Scan the records for the string "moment" and copy every line that holds it.

(Records from a collection)
•••

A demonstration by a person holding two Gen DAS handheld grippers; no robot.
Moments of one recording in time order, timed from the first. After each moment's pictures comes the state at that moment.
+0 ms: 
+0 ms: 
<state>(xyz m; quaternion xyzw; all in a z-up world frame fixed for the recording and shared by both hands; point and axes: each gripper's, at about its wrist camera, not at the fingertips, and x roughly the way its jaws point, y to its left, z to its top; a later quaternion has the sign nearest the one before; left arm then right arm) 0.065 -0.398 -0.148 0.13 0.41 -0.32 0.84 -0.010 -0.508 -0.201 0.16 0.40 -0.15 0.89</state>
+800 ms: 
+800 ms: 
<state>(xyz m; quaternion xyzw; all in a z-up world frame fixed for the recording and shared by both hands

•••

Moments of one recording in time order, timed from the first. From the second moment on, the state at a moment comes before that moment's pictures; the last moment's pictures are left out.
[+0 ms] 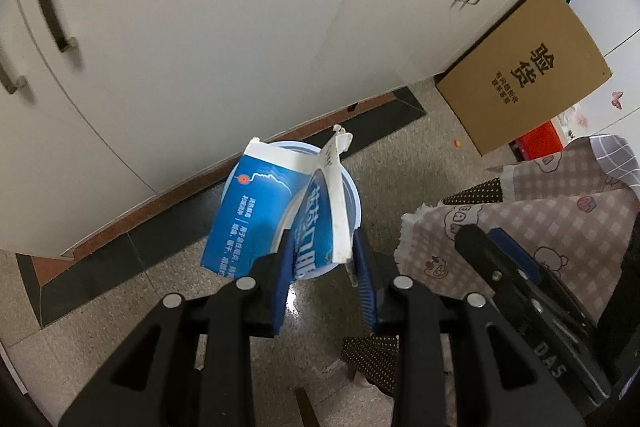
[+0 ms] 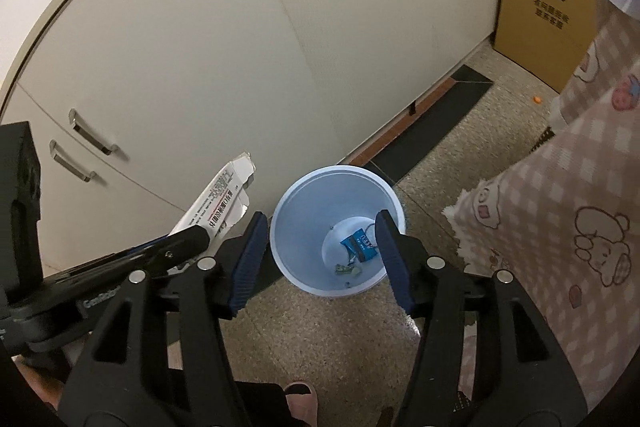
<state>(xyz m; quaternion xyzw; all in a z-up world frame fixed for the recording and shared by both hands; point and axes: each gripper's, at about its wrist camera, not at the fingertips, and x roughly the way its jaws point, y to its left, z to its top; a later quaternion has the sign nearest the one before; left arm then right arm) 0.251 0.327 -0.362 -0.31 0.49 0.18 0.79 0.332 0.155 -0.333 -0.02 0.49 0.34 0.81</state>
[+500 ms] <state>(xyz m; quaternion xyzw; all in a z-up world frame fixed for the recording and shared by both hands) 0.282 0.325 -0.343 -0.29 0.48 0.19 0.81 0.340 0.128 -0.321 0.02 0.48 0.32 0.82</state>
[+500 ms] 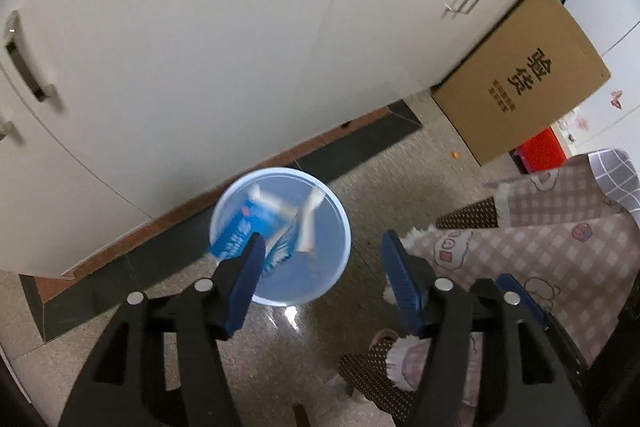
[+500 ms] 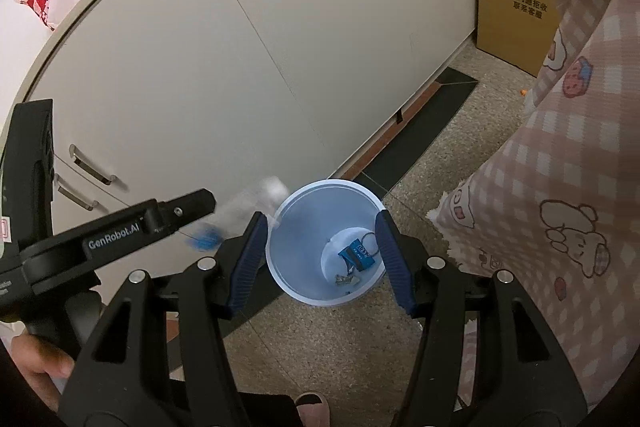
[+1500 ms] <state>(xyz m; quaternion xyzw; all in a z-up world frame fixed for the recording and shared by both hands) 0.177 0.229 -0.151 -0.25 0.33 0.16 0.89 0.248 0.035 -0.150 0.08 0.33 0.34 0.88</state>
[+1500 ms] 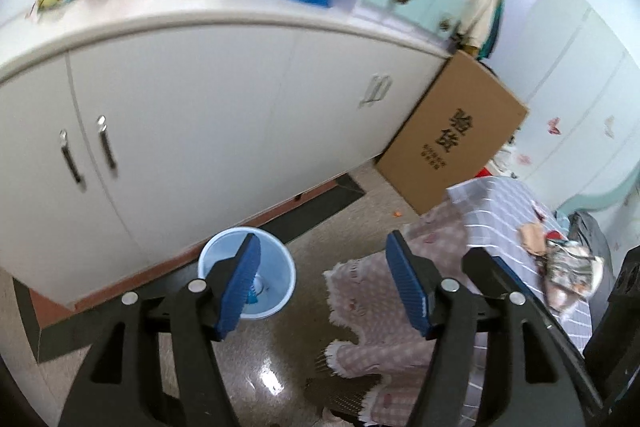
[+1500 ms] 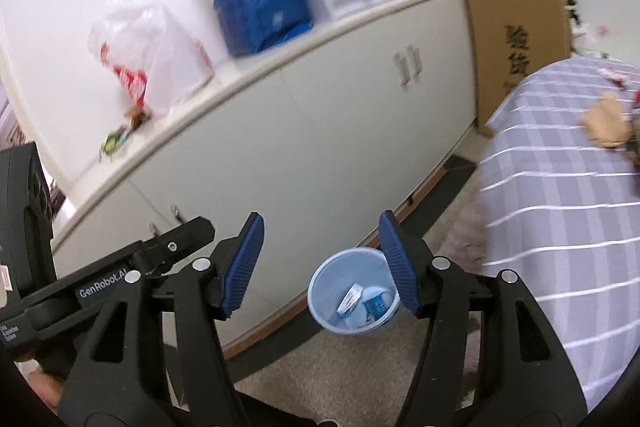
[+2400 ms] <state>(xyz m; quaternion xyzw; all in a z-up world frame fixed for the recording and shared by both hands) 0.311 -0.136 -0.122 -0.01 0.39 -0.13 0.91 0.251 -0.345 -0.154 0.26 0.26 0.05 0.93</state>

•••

* **SOLUTION BELOW**:
Moments of one recording in time order, timed from the first. After each moment's pictures comes the state at that moment.
Moments of one recording in time order, timed from the first. From the second moment on, the state at a moment comes before that moment's pictures; the last moment's pictures are left out.

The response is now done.